Nichtsdestotrotz begrüßte am frühen Donnerstagabend Cyrus Heydarian, General Manager des Düsseldorfer Fünf-Sterne-Hotels Breidenbacher Hof die Gäste mit einigen Fakten über Düsseldorf: „Düsseldorf entwickelt sich stetig weiter. Wir sind kurz davor, den Corneliusplatz zu eröffnen, was schon lange und sehnlich erwartet wurde. Die Königsallee ist nach wie vor die am meisten frequentierte Luxusmeile Deutschlands. Düsseldorf liegt im langfristigen Vergleich der Kaufkraft 20 Prozent über dem Bundesdurchschnitt,“ stellte er fest.

Was der Handel von der Vogue Fashion’s Night Out lernen kann

Das Wort an die Gäste richtete auch Vogue-Chefredakteurin Christiane Arp im Beisein von Oberbürgermeister Thomas Geisel. Sie hieß die Gäste aus Mode, Gesellschaft, Kultur, Medien und Wirtschaft zum Auftakt der achten Ausgabe der Vogue Fashion’s Night Out willkommen: „Was macht ein Event zu einem besonderen Event? Ich glaube einzig und allein wir, wir Menschen. Wir können alles überall haben, aber das, was in Erinnerung bleibt, ist die tolle Begegnung,“ so ihr Fazit.

Die Begegnung suchten die Düsseldorfer auf der Königsallee und in angrenzenden Einkaufsstraßen en masse. Strotz strömenden Regens waren die Straßen voll, die Stimmung ausgelassen. Auch Handelspartner zeigten sich begeistert: „Die Vogue Fashion’s Night Out ist für uns und unsere Kunden jedes Mal ein Highlight! Die Stadt war am Abend in einer besonderen Stimmung und die Kunden haben trotz des schlechten Wetters mitgemacht. Für uns lief die VFNO sowohl was die Umsätze, als auch was das Marketing angeht, hervorragend! Wir hatten zahlreiche Besucher und es war sogar das Fernsehen vor Ort und hat gedreht. Wir hatten viel Spaß, es war eine tolle Atmosphäre im Store. Diese Veranstaltungen sollten öfter stattfinden“, so Thomas Wirth, CEO Replay Germany.

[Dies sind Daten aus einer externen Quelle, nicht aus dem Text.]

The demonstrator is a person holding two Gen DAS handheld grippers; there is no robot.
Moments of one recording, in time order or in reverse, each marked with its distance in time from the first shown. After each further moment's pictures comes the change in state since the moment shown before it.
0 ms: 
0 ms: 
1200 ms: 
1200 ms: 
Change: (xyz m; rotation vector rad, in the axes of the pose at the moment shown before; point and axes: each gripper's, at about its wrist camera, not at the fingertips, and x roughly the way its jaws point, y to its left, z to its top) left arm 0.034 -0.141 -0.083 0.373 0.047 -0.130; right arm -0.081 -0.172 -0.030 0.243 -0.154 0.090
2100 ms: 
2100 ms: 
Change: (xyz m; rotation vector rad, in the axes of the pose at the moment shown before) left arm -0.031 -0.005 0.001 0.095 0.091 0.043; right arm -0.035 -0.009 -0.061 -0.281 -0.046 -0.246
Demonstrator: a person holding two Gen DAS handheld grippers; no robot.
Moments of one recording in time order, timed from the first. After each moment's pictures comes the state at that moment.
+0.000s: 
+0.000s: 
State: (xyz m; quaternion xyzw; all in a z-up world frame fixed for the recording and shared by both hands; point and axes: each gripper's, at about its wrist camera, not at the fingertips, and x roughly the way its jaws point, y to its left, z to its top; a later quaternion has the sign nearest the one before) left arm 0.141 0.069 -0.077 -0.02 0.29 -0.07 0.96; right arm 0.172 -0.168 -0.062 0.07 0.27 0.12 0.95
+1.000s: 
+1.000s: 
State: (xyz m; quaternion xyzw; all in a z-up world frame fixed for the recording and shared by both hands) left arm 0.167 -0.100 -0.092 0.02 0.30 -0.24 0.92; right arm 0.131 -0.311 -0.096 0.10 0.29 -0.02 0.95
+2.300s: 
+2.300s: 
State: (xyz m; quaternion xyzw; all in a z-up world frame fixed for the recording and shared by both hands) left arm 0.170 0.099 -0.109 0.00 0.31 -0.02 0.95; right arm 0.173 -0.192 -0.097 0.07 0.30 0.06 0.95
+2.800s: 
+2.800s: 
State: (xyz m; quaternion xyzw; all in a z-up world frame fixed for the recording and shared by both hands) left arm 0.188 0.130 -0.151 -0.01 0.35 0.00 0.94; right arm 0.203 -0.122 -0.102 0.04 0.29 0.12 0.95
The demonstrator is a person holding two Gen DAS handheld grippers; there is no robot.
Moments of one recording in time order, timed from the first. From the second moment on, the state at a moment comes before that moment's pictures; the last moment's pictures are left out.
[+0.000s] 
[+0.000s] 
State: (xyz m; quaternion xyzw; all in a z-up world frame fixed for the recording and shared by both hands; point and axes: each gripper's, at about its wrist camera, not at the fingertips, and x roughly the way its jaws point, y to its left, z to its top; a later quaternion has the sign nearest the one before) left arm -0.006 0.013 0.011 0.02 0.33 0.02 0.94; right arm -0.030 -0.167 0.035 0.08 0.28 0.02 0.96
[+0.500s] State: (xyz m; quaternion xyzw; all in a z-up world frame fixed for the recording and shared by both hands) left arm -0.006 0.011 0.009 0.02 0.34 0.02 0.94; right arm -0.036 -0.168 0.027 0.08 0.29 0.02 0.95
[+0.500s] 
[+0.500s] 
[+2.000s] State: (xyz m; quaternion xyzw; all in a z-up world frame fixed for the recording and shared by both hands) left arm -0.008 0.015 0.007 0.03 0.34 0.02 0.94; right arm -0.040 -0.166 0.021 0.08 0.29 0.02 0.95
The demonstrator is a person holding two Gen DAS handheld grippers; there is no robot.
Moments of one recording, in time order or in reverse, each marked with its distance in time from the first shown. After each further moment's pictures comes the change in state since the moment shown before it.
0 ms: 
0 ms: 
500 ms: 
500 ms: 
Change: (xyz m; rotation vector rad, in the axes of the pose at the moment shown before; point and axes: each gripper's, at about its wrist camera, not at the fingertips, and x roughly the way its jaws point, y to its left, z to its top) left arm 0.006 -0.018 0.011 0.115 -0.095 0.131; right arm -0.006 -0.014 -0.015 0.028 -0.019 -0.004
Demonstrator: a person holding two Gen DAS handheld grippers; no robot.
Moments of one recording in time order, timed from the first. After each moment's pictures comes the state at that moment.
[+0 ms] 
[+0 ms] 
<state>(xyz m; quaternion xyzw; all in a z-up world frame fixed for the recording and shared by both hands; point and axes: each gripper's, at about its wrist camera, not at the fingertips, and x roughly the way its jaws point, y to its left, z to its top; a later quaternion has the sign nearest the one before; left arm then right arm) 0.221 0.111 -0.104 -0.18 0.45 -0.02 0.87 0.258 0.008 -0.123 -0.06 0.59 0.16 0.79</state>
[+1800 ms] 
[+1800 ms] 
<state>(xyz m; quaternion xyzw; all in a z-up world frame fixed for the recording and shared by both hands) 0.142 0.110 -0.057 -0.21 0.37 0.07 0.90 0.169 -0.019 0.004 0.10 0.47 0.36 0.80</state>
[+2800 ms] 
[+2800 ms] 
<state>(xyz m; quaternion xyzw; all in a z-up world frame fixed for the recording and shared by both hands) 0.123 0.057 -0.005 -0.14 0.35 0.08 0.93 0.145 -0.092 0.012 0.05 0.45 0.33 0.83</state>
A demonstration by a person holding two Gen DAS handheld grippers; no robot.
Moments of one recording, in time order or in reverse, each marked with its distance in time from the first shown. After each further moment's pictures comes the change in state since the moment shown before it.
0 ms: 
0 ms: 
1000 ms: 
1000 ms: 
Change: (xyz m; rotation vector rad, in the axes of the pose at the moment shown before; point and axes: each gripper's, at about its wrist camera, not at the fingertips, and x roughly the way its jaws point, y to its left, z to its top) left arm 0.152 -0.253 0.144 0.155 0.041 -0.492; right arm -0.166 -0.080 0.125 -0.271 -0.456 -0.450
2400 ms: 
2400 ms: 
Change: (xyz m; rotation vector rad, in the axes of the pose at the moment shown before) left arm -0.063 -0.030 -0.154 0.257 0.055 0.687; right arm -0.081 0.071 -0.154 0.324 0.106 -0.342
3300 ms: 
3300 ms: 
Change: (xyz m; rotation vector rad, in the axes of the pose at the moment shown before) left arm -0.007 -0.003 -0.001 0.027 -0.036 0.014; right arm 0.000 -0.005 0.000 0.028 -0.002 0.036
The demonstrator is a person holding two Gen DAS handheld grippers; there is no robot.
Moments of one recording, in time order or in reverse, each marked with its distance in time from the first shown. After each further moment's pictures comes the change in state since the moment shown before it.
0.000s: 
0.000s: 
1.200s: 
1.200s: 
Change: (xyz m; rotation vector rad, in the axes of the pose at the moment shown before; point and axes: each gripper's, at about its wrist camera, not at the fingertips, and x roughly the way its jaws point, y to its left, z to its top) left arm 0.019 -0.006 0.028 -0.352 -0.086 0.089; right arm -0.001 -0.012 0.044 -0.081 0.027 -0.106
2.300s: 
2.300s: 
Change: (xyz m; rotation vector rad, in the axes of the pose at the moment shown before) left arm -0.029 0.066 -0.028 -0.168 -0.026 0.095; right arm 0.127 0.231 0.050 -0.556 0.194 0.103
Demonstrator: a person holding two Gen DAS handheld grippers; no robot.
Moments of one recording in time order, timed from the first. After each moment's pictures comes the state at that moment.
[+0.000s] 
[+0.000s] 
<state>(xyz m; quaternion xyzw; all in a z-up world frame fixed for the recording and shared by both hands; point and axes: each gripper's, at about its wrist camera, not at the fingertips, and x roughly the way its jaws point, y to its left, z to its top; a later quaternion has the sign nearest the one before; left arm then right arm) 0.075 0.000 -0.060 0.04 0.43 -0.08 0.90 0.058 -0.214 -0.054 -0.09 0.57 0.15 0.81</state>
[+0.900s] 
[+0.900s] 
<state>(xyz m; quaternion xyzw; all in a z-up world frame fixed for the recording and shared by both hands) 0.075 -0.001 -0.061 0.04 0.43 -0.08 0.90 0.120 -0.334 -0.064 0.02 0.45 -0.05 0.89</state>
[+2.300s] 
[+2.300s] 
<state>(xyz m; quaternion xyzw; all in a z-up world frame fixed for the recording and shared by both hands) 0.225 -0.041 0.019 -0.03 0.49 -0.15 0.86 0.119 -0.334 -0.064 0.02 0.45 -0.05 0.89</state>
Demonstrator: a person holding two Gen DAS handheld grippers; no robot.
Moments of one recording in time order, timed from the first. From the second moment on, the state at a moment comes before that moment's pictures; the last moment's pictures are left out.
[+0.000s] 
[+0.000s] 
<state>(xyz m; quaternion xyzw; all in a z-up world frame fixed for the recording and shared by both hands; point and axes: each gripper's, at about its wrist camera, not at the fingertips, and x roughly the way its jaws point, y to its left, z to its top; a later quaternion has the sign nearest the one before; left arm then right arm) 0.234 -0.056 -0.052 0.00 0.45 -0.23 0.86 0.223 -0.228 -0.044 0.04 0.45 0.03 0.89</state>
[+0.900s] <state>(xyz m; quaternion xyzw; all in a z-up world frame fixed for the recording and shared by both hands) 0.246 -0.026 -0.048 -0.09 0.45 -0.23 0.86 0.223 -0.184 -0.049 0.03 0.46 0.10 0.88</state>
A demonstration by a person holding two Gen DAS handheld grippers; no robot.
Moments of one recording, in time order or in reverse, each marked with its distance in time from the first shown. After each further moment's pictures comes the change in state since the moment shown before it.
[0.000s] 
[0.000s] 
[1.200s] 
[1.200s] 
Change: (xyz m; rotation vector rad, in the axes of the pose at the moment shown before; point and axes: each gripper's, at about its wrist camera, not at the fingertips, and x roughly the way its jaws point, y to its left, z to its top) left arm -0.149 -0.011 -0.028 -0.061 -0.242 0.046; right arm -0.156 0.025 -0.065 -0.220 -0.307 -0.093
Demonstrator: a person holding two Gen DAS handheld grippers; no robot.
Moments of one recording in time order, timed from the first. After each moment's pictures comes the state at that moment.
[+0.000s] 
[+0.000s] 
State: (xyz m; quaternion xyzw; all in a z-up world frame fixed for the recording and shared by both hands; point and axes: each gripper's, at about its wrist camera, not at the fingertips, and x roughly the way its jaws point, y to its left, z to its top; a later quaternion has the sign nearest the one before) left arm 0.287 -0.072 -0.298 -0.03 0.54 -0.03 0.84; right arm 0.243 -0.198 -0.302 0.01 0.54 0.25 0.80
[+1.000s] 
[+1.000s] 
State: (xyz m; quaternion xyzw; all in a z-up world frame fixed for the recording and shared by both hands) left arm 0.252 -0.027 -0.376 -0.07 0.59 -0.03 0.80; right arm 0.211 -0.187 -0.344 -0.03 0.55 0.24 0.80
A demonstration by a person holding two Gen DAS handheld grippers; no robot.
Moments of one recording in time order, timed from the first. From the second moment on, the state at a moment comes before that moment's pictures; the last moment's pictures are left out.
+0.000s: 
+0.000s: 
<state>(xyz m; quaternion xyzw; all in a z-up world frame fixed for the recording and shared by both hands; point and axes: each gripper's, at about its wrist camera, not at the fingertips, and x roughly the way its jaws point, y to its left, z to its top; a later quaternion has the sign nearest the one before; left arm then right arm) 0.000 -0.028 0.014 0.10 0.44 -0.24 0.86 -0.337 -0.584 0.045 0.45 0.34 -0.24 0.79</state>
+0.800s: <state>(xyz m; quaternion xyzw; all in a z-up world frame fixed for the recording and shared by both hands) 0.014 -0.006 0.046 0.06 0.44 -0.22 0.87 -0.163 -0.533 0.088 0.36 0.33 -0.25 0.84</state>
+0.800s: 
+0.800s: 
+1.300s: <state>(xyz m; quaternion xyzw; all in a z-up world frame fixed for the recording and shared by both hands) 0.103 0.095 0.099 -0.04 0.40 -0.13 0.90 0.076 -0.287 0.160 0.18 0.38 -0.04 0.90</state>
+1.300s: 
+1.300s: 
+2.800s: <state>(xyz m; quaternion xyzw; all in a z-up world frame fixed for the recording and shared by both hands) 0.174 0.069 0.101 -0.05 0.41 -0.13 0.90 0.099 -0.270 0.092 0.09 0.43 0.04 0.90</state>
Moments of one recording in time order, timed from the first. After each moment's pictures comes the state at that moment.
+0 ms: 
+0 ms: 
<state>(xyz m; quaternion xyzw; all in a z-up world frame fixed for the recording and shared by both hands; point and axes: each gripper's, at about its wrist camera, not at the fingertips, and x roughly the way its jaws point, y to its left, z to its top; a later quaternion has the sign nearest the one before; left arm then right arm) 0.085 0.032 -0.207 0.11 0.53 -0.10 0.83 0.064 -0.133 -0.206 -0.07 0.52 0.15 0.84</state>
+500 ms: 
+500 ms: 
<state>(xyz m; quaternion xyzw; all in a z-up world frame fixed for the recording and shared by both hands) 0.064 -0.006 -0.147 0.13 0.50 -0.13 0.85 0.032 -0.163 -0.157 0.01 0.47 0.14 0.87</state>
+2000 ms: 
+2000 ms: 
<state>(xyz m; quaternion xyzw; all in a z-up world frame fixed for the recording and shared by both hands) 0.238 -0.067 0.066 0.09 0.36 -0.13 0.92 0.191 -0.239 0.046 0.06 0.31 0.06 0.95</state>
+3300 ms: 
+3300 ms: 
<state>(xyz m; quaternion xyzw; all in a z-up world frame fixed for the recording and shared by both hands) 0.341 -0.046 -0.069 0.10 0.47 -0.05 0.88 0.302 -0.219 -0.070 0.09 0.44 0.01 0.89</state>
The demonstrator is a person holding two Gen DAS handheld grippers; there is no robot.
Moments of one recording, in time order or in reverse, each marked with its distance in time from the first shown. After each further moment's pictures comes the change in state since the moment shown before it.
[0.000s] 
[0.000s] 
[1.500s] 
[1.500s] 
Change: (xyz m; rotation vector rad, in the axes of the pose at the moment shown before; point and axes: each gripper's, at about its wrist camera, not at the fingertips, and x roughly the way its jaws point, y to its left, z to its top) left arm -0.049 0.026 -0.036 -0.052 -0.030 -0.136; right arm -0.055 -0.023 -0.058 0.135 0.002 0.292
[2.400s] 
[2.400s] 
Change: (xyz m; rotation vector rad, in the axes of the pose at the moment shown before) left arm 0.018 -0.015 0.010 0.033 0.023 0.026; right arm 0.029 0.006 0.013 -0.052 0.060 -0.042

Was der Handel von der Vogue Fashion’s Night Out lernen kann

Auf die Frage hin, was der Handel ganzjährig aus der Begeisterung rund um die Vogues Fashion’s Night Out lernen könnte, erwiderte Christiane Arp: „Seit 2010 veranstalten wir die Fashion’s Night Out in Düsseldorf, und unsere Erfahrung zeigt, dass die Partner im Handel dann erfolgreich sind, wenn sie sich etwas einfallen lassen. Wir müssen die Menschen emotional erreichen. Was könnte meinen Kunden gefallen, wie muss mein Laden riechen, welche Blumen stelle ich auf? Es geht um das Pflegen eines Rituals.“

Das Pflegen von Ritualen und der Eventcharakter sind in der Tat das, was der Handel von Shoppinigevents dieser Art lernen kann. Wie auch die Bread & Butter by Zalando gezeigt hat, gewinnt der Handel, ob on- oder offline, durch eine physische Annäherung an seine Kunden. Es geht um die Emotionalisierung des Einkaufserlebnisses, das Schaffen von positiven Erinnerungen, verknüpft mit der Marke oder dem Shop. Das Event ist etwas, was Online nicht bieten kann, ein Tool, das der Handel exklusiv für sich beanspruchen kann. Höchste Zeit, es zu nutzen.